One of my Christmas presents was a gorgeous cheese press made by the oh-so-clever Toryn (it is SO handy to know a machinist!). To make sure the prototype worked, Dani and Toryn tested it by making a batch of cheddar with my stockpile of frozen milk. I had no idea what they were up to (I confess I was taking it easy in Hawaii at the time).

Unlike soft cheeses like chevre, mozarrella, or ricotta (which are most excellent for those short on patience), hard cheeses take their time maturing, so it was a full 8 weeks later before we could test their experiment! It was definitely worth the wait! The cheese is tasty, a little drier than I’d expect in a cheddar with a distinct, slightly sharp flavour. It’s delicious! Given how long we had to wait to taste it, I’ve been trying to pace myself and not gobble it up. This is proving difficult as it’s just so good  – with crackers, on toast, by itself… Plans are afoot to  try several more recipes as soon as Dani gets back from school. Feta, gouda, and parmesan are all on the list to try.

My new cheese press is a work of art, is it not? It also makes a fine wheel of cheese.

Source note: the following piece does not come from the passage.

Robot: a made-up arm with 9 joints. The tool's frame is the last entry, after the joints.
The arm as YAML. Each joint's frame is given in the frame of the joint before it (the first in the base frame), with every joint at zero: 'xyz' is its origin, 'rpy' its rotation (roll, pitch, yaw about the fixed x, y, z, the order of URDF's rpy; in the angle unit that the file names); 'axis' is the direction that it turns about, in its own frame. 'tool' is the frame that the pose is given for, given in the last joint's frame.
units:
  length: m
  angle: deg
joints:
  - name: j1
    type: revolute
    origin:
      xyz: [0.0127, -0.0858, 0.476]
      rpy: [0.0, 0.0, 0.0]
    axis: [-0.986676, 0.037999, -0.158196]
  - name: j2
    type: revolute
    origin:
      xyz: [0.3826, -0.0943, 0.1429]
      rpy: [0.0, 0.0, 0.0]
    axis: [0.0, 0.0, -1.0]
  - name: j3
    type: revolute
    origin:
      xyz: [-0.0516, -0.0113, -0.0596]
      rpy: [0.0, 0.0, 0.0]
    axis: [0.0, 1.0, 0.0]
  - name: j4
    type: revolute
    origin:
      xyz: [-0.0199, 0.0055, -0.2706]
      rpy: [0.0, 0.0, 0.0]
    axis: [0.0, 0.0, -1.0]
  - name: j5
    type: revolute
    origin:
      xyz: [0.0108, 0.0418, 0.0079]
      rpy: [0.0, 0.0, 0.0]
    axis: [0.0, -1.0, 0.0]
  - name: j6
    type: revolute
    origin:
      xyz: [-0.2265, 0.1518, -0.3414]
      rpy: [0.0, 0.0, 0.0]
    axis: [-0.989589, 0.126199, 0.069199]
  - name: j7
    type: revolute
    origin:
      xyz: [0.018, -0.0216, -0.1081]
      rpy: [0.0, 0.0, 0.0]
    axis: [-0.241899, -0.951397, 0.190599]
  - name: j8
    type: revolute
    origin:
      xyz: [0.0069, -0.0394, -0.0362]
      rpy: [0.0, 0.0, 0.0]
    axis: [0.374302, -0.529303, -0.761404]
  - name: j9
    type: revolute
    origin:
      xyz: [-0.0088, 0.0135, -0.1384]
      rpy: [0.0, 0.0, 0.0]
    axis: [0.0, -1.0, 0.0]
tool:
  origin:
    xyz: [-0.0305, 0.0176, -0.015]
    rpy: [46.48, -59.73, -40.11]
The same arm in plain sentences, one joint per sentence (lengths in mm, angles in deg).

Meanwhile, I am reading the books I got for Christmas. Here’s my current reading list:

The Joy of Cheesemaking: The Ultimate Guide to Understanding, Making, and Eating Fine Cheese, by Jody M. Farnham and Marc Druart

Home Cheese Making: Recipes for 75 Homemade Cheeses, by Ricki Carroll

I already had this one:

Making Great Cheese at Home: 30 Simple Recipes from Cheddar to Chevre, by Barbara Ciletti

and there are a few recipes in my goat-keeping books as well, so that should keep me busy while I await my cheese-making partner’s return!